### What is expected
Give the data below again, word for word.

### Supplied data
* * *
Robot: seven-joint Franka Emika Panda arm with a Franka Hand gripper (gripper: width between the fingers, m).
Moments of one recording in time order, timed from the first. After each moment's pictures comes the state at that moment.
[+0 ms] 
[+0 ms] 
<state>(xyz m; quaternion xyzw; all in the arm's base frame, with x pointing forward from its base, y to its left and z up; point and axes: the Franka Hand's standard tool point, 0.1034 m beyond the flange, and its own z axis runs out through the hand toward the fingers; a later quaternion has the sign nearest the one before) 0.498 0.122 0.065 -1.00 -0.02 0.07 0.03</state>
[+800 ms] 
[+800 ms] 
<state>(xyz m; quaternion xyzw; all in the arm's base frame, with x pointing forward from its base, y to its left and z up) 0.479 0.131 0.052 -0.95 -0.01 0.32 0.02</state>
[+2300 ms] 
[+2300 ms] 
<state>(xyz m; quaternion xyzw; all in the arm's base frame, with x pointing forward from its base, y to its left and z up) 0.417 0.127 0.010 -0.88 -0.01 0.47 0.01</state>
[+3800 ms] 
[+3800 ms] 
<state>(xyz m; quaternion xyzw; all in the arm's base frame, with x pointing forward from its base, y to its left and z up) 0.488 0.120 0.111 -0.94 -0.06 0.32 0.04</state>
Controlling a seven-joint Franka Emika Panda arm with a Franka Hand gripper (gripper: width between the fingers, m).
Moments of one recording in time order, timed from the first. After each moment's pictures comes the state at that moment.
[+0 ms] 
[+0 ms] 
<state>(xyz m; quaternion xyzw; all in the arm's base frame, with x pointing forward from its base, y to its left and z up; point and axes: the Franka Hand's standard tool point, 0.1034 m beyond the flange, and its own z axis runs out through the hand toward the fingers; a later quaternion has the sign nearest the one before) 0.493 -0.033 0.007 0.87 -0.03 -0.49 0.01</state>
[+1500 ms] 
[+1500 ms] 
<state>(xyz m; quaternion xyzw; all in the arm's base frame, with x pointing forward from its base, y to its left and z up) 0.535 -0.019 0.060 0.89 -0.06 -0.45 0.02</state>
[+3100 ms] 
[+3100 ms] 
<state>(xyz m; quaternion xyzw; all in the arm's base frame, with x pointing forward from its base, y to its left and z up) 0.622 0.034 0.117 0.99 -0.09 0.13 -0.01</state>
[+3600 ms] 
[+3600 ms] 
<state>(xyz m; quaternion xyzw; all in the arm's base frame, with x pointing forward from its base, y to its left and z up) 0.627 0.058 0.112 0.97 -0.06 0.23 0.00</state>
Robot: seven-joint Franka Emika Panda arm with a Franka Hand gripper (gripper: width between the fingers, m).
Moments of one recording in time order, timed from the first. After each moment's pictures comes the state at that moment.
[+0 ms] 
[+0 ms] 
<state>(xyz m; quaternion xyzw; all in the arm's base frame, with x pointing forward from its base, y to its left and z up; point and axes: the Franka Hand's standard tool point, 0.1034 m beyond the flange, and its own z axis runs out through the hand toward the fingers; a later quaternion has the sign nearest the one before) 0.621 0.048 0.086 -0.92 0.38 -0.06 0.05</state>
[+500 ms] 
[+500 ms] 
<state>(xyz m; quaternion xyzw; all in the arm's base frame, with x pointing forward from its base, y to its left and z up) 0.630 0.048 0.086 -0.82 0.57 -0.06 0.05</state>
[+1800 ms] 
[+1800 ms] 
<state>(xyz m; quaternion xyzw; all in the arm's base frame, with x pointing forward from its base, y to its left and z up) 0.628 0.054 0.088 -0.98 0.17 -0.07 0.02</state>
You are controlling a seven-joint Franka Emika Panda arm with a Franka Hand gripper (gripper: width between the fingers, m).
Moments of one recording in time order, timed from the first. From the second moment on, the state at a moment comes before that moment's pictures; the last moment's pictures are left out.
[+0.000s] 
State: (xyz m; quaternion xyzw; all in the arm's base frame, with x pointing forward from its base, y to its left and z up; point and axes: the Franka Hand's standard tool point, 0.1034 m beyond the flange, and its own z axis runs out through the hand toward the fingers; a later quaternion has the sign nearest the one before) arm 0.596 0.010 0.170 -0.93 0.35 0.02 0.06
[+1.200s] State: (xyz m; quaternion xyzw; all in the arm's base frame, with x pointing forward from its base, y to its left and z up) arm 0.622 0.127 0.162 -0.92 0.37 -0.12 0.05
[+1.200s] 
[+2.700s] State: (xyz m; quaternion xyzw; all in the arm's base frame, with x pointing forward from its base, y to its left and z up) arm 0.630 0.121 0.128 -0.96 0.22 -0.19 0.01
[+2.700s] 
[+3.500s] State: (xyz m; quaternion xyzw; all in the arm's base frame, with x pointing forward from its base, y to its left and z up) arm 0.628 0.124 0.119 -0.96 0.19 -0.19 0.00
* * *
### Written reply
Robot: seven-joint Franka Emika Panda arm with a Franka Hand gripper (gripper: width between the fingers, m).
Moments of one recording in time order, timed from the first. After each moment's pictures comes the state at that moment.
[+0 ms] 
[+0 ms] 
<state>(xyz m; quaternion xyzw; all in the arm's base frame, with x pointing forward from its base, y to its left and z up; point and axes: the Franka Hand's standard tool point, 0.1034 m beyond the flange, and its own z axis runs out through the hand toward the fingers; a later quaternion has the sign nearest the one before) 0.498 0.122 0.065 -1.00 -0.02 0.07 0.03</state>
[+800 ms] 
[+800 ms] 
<state>(xyz m; quaternion xyzw; all in the arm's base frame, with x pointing forward from its base, y to its left and z up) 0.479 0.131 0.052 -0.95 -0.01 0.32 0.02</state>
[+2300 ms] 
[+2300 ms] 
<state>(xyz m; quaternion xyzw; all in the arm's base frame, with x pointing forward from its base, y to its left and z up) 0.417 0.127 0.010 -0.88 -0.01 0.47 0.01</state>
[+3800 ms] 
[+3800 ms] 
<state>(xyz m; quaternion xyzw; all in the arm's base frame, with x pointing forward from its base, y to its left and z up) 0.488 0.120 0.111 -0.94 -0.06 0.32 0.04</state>
Controlling a seven-joint Franka Emika Panda arm with a Franka Hand gripper (gripper: width between the fingers, m).
Moments of one recording in time order, timed from the first. After each moment's pictures comes the state at that moment.
[+0 ms] 
[+0 ms] 
<state>(xyz m; quaternion xyzw; all in the arm's base frame, with x pointing forward from its base, y to its left and z up; point and axes: the Franka Hand's standard tool point, 0.1034 m beyond the flange, and its own z axis runs out through the hand toward the fingers; a later quaternion has the sign nearest the one before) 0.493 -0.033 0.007 0.87 -0.03 -0.49 0.01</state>
[+1500 ms] 
[+1500 ms] 
<state>(xyz m; quaternion xyzw; all in the arm's base frame, with x pointing forward from its base, y to its left and z up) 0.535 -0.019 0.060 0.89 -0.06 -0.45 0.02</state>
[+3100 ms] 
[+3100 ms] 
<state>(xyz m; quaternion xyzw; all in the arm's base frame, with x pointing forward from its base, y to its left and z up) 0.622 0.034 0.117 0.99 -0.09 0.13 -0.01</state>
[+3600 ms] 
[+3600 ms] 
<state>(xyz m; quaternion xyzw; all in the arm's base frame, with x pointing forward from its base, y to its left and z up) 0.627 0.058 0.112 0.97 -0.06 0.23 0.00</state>
Robot: seven-joint Franka Emika Panda arm with a Franka Hand gripper (gripper: width between the fingers, m).
Moments of one recording in time order, timed from the first. After each moment's pictures comes the state at that moment.
[+0 ms] 
[+0 ms] 
<state>(xyz m; quaternion xyzw; all in the arm's base frame, with x pointing forward from its base, y to its left and z up; point and axes: the Franka Hand's standard tool point, 0.1034 m beyond the flange, and its own z axis runs out through the hand toward the fingers; a later quaternion has the sign nearest the one before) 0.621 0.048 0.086 -0.92 0.38 -0.06 0.05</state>
[+500 ms] 
[+500 ms] 
<state>(xyz m; quaternion xyzw; all in the arm's base frame, with x pointing forward from its base, y to its left and z up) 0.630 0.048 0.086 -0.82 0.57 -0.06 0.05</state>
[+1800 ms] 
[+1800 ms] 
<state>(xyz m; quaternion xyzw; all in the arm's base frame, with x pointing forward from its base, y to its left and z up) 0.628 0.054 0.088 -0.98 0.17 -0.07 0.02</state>
You are controlling a seven-joint Franka Emika Panda arm with a Franka Hand gripper (gripper: width between the fingers, m).
Moments of one recording in time order, timed from the first. From the second moment on, the state at a moment comes before that moment's pictures; the last moment's pictures are left out.
[+0.000s] 
State: (xyz m; quaternion xyzw; all in the arm's base frame, with x pointing forward from its base, y to its left and z up; point and axes: the Franka Hand's standard tool point, 0.1034 m beyond the flange, and its own z axis runs out through the hand toward the fingers; a later quaternion has the sign nearest the one before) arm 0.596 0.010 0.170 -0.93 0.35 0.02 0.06
[+1.200s] State: (xyz m; quaternion xyzw; all in the arm's base frame, with x pointing forward from its base, y to its left and z up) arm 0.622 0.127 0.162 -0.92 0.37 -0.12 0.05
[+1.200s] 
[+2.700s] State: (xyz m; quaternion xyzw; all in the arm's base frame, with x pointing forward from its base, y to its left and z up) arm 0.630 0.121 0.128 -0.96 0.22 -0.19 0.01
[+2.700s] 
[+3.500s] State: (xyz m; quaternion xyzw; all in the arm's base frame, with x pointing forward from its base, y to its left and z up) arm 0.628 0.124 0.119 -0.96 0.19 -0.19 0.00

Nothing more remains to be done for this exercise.